Traditional Chinese Medicine for Illness Prevention

gray pattern
Traditional Chinese Medicine for Illness Prevention - photo, image

While acupuncture, cupping therapy, medicinal herbs, and traditional Chinese medicine, in general, have become increasingly popular in the west, their popularity revolves primarily around specific conditions. For example, acupuncture is well-known for helping people lose weight or relieve pain. The reality is, traditional Chinese medicine works best as a preventative measure, more than anything else.

For hundreds of years, well-off families in China had physicians who regularly treated their members. The physician’s function was to ensure that each person’s health was at its optimal state. The entire standpoint of traditional Chinese medicine has always been maintaining the balance among organs in the body. Even when people do have health issues, traditional Chinese medicine (which includes acupuncture, cupping therapy, tui na, moxibustion, and therapeutic exercises such as qi gong and tai chi) remains the same: to restore the balance among organ functions. Due to the gentle nature of the traditional Chinese medical modalities, a slight imbalance can be corrected much quicker and easier than a great one, which occurs during an illness.

Oftentimes, however, people turn to traditional Chinese medicine (usually, specifically to acupuncture) when they do not feel right. Such symptoms, western-trained physicians do not treat; they would run lab tests, and if the tests show nothing abnormal, then they would recommend more rest, maintaining a better diet, avoiding stress, and maybe taking vitamins. Practitioners of traditional Chinese medicine look at it differently. A story comes to mind.

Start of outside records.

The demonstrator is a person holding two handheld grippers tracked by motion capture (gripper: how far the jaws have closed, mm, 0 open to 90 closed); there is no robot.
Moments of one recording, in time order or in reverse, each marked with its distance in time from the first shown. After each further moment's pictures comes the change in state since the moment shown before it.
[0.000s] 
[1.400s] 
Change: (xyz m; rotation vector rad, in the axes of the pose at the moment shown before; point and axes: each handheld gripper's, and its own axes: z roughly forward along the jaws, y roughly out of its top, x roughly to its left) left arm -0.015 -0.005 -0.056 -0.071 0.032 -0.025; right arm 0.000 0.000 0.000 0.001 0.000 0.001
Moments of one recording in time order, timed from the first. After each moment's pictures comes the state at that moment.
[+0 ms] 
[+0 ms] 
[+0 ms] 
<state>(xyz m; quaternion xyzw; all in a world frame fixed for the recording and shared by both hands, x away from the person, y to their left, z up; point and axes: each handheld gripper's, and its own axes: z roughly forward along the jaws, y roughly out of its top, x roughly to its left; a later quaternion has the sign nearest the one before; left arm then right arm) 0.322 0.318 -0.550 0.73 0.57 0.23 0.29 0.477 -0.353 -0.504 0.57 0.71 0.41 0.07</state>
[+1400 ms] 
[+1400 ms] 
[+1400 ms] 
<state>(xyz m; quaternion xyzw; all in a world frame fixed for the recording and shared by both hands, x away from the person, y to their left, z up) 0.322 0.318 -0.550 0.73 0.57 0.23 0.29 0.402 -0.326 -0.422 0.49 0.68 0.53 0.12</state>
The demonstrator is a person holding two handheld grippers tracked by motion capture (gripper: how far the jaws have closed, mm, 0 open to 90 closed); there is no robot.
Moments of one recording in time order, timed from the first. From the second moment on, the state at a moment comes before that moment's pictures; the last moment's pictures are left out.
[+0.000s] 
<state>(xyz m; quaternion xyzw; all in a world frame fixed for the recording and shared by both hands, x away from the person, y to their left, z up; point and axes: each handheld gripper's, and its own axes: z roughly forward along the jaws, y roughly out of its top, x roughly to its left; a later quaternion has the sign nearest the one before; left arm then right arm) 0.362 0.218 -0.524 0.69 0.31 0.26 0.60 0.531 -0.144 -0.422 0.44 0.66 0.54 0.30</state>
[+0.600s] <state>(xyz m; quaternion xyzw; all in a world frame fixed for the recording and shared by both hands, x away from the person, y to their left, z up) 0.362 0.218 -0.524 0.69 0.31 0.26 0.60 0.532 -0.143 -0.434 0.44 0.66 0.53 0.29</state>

When I was an intern, I saw a patient whose chief complaint was frequent colds. She would become sick at least twice every winter, but what bothered her the most was that she had rarely become sick before she moved to New York City, despite being born and raised in a climate colder than it is in New York City. So what went wrong?

The patient, who had moved to New York City four years earlier to work as a professor at a local college, was fine during the first winter, but then she began catching colds abnormally often for her. During her initial visit, she seemed calm and relaxed, but her pulse told a different story.
Besides being slow or rapid or skipping (or having additional) beats, pulse also has more than a dozen other qualities. The ability to tell those qualities apart is an important skill for a practitioner of traditional Chinese medicine (TCM). While there are other diagnostic methods in TCM, such as the tongue diagnosis, for example, pulse is more sensitive and instantly shows changes in a person’s state of health.

This woman’s pulse indicated that she had been under stress. On one hand, everybody experiences stress, often many times a day, and their health soon bounces back to its normal state. On the other hand, however, if stress is too intense, or it occurs frequently and for long periods of time, it can push the person’s health out of balance beyond the body’s natural resilience. Such stress impresses itself in the body and can be felt in the pulse. Apparently, there was something about changing her job or moving to New York City, or something else, or a combination of two or more factors that shook that woman up to the point of weakening her immune system.

Her pulse normalized after four sessions, but she continued to come for treatment four more times, two times once a week and then two more times once every two weeks. During that time, she was in the rain and in the cold winter wind and then stood on a bus stop for long stretches of time, which in her recent past meant she would definitely become sick, but she did not catch a cold.

This case is an excellent illustration of what traditional Chinese medicine is really about: health maintenance. And if you do not feel right, you might want to consider taking advantage of TCM, instead of waiting until you actually become sick.